**Exercise goal**
Could every line of the data be printed exactly as it reads?

───

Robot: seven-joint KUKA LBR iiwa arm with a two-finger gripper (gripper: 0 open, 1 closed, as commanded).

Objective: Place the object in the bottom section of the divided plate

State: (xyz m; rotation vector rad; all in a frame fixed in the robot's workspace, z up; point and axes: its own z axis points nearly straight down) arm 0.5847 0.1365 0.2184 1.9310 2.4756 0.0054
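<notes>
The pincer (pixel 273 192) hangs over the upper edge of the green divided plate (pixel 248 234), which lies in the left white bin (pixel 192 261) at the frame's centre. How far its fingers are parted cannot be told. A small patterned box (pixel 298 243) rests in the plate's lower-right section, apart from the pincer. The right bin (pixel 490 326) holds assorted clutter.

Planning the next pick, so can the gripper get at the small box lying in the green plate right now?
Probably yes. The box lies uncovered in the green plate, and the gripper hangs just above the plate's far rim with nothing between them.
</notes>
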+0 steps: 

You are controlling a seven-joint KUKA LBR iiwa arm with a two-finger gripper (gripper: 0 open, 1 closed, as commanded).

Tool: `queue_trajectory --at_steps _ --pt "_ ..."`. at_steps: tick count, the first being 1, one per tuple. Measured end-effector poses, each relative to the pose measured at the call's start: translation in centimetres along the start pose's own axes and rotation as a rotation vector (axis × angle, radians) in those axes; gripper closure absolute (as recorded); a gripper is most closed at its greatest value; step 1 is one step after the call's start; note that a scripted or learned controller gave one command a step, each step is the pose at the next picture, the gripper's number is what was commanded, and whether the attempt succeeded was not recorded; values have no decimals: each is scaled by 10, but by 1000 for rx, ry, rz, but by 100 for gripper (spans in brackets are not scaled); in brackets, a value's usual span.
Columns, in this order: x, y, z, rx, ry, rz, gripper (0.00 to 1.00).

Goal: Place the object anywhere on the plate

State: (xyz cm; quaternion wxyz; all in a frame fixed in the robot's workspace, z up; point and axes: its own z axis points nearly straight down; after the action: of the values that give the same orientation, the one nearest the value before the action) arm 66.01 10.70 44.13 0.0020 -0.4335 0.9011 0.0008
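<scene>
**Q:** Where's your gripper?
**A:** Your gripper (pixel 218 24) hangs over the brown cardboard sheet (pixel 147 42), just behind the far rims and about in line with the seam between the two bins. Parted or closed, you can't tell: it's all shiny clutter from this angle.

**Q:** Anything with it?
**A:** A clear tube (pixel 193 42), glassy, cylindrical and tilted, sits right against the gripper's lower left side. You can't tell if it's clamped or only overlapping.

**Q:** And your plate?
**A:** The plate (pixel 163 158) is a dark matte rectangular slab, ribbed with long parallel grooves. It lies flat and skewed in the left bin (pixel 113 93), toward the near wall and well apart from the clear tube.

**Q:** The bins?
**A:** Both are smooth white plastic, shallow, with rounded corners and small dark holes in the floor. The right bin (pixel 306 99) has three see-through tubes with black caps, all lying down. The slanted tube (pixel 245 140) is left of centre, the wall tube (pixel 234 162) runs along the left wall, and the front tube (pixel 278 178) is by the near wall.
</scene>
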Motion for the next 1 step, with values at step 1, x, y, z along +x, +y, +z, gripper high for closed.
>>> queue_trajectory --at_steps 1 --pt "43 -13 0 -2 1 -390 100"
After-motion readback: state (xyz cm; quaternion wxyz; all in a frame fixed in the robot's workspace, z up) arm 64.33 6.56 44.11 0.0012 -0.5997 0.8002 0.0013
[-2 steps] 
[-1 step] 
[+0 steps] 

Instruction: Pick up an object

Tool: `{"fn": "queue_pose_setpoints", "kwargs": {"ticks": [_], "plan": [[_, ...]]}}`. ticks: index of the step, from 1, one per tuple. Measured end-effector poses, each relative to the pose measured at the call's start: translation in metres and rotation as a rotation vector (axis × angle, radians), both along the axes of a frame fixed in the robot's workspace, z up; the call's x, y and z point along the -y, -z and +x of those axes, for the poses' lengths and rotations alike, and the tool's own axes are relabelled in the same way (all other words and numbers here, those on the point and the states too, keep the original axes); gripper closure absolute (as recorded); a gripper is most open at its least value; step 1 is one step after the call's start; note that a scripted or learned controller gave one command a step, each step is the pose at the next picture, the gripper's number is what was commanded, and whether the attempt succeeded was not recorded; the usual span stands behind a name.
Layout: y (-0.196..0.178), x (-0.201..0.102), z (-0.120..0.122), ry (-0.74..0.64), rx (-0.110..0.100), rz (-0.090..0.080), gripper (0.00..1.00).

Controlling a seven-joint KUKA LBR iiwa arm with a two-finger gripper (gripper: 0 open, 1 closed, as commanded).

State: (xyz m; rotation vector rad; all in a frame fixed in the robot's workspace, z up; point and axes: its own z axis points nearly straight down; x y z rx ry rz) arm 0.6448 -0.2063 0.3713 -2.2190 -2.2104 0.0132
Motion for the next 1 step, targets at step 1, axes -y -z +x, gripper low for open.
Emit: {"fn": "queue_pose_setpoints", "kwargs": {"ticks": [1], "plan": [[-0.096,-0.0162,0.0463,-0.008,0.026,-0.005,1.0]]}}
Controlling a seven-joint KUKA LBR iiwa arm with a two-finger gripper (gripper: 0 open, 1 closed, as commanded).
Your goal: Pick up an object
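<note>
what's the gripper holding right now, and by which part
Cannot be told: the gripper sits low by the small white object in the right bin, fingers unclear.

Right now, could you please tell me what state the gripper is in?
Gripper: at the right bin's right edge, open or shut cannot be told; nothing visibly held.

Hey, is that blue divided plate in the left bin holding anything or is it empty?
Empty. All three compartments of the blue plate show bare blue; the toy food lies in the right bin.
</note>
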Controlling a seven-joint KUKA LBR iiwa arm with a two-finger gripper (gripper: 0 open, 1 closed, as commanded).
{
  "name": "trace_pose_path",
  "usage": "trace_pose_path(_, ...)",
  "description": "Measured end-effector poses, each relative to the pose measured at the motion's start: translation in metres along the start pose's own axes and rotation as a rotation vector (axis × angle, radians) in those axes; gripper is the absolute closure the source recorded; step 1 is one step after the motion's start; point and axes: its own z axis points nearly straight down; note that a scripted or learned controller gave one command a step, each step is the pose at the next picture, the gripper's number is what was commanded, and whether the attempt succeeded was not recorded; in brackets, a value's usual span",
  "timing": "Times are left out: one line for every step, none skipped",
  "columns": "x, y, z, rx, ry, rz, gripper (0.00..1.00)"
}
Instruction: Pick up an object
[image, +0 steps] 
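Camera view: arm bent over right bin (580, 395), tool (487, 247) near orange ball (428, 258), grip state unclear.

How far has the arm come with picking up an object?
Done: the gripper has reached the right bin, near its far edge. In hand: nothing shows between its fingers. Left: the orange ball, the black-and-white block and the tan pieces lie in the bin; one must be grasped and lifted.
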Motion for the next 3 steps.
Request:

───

**Result for this exercise**
Robot: seven-joint KUKA LBR iiwa arm with a two-finger gripper (gripper: 0 open, 1 closed, as commanded).

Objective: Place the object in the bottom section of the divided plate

State: (xyz m; rotation vector rad; all in a frame fixed in the robot's workspace, z up; point and axes: its own z axis points nearly straight down) arm 0.5847 0.1365 0.2184 1.9310 2.4756 0.0054
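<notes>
The pincer (pixel 273 192) hangs over the upper edge of the green divided plate (pixel 248 234), which lies in the left white bin (pixel 192 261) at the frame's centre. How far its fingers are parted cannot be told. A small patterned box (pixel 298 243) rests in the plate's lower-right section, apart from the pincer. The right bin (pixel 490 326) holds assorted clutter.

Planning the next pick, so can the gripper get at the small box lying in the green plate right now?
Probably yes. The box lies uncovered in the green plate, and the gripper hangs just above the plate's far rim with nothing between them.
</notes>
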+0 steps: 

You are controlling a seven-joint KUKA LBR iiwa arm with a two-finger gripper (gripper: 0 open, 1 closed, as commanded).

Tool: `queue_trajectory --at_steps _ --pt "_ ..."`. at_steps: tick count, the first being 1, one per tuple. Measured end-effector poses, each relative to the pose measured at the call's start: translation in centimetres along the start pose's own axes and rotation as a rotation vector (axis × angle, radians) in those axes; gripper closure absolute (as recorded); a gripper is most closed at its greatest value; step 1 is one step after the call's start; note that a scripted or learned controller gave one command a step, each step is the pose at the next picture, the gripper's number is what was commanded, and whether the attempt succeeded was not recorded; values have no decimals: each is scaled by 10, but by 1000 for rx, ry, rz, but by 100 for gripper (spans in brackets are not scaled); in brackets, a value's usual span.
Columns, in this order: x, y, z, rx, ry, rz, gripper (0.00 to 1.00).

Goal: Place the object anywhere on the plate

State: (xyz cm; quaternion wxyz; all in a frame fixed in the robot's workspace, z up; point and axes: its own z axis points nearly straight down; after the action: of the values that give the same orientation, the one nearest the value before the action) arm 66.01 10.70 44.13 0.0020 -0.4335 0.9011 0.0008
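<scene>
**Q:** Where's your gripper?
**A:** Your gripper (pixel 218 24) hangs over the brown cardboard sheet (pixel 147 42), just behind the far rims and about in line with the seam between the two bins. Parted or closed, you can't tell: it's all shiny clutter from this angle.

**Q:** Anything with it?
**A:** A clear tube (pixel 193 42), glassy, cylindrical and tilted, sits right against the gripper's lower left side. You can't tell if it's clamped or only overlapping.

**Q:** And your plate?
**A:** The plate (pixel 163 158) is a dark matte rectangular slab, ribbed with long parallel grooves. It lies flat and skewed in the left bin (pixel 113 93), toward the near wall and well apart from the clear tube.

**Q:** The bins?
**A:** Both are smooth white plastic, shallow, with rounded corners and small dark holes in the floor. The right bin (pixel 306 99) has three see-through tubes with black caps, all lying down. The slanted tube (pixel 245 140) is left of centre, the wall tube (pixel 234 162) runs along the left wall, and the front tube (pixel 278 178) is by the near wall.
</scene>
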Motion for the next 1 step, with values at step 1, x, y, z along +x, +y, +z, gripper high for closed.
>>> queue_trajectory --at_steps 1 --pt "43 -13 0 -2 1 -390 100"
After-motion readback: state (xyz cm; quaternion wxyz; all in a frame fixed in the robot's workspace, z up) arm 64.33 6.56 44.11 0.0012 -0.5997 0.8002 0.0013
[-2 steps] 
[-1 step] 
[+0 steps] 

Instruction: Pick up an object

Tool: `{"fn": "queue_pose_setpoints", "kwargs": {"ticks": [_], "plan": [[_, ...]]}}`. ticks: index of the step, from 1, one per tuple. Measured end-effector poses, each relative to the pose measured at the call's start: translation in metres and rotation as a rotation vector (axis × angle, radians), both along the axes of a frame fixed in the robot's workspace, z up; the call's x, y and z point along the -y, -z and +x of those axes, for the poses' lengths and rotations alike, and the tool's own axes are relabelled in the same way (all other words and numbers here, those on the point and the states too, keep the original axes); gripper closure absolute (as recorded); a gripper is most open at its least value; step 1 is one step after the call's start; note that a scripted or learned controller gave one command a step, each step is the pose at the next picture, the gripper's number is what was commanded, and whether the attempt succeeded was not recorded; the usual span stands behind a name.
Layout: y (-0.196..0.178), x (-0.201..0.102), z (-0.120..0.122), ry (-0.74..0.64), rx (-0.110..0.100), rz (-0.090..0.080), gripper (0.00..1.00).

Controlling a seven-joint KUKA LBR iiwa arm with a two-finger gripper (gripper: 0 open, 1 closed, as commanded).

State: (xyz m; rotation vector rad; all in a frame fixed in the robot's workspace, z up; point and axes: its own z axis points nearly straight down; x y z rx ry rz) arm 0.6448 -0.2063 0.3713 -2.2190 -2.2104 0.0132
Motion for the next 1 step, targets at step 1, axes -y -z +x, gripper low for open.
Emit: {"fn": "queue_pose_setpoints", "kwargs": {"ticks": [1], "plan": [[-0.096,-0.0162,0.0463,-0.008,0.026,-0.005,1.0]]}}
Controlling a seven-joint KUKA LBR iiwa arm with a two-finger gripper (gripper: 0 open, 1 closed, as commanded).
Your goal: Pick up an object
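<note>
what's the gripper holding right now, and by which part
Cannot be told: the gripper sits low by the small white object in the right bin, fingers unclear.

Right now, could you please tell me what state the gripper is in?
Gripper: at the right bin's right edge, open or shut cannot be told; nothing visibly held.

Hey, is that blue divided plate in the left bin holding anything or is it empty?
Empty. All three compartments of the blue plate show bare blue; the toy food lies in the right bin.
</note>
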Controlling a seven-joint KUKA LBR iiwa arm with a two-finger gripper (gripper: 0 open, 1 closed, as commanded).
{
  "name": "trace_pose_path",
  "usage": "trace_pose_path(_, ...)",
  "description": "Measured end-effector poses, each relative to the pose measured at the motion's start: translation in metres along the start pose's own axes and rotation as a rotation vector (axis × angle, radians) in those axes; gripper is the absolute closure the source recorded; step 1 is one step after the motion's start; point and axes: its own z axis points nearly straight down; note that a scripted or learned controller gave one command a step, each step is the pose at the next picture, the gripper's number is what was commanded, and whether the attempt succeeded was not recorded; in brackets, a value's usual span",
  "timing": "Times are left out: one line for every step, none skipped",
  "columns": "x, y, z, rx, ry, rz, gripper (0.00..1.00)"
}
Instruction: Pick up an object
[image, +0 steps] 
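Camera view: arm bent over right bin (580, 395), tool (487, 247) near orange ball (428, 258), grip state unclear.

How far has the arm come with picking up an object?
Done: the gripper has reached the right bin, near its far edge. In hand: nothing shows between its fingers. Left: the orange ball, the black-and-white block and the tan pieces lie in the bin; one must be grasped and lifted.
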Motion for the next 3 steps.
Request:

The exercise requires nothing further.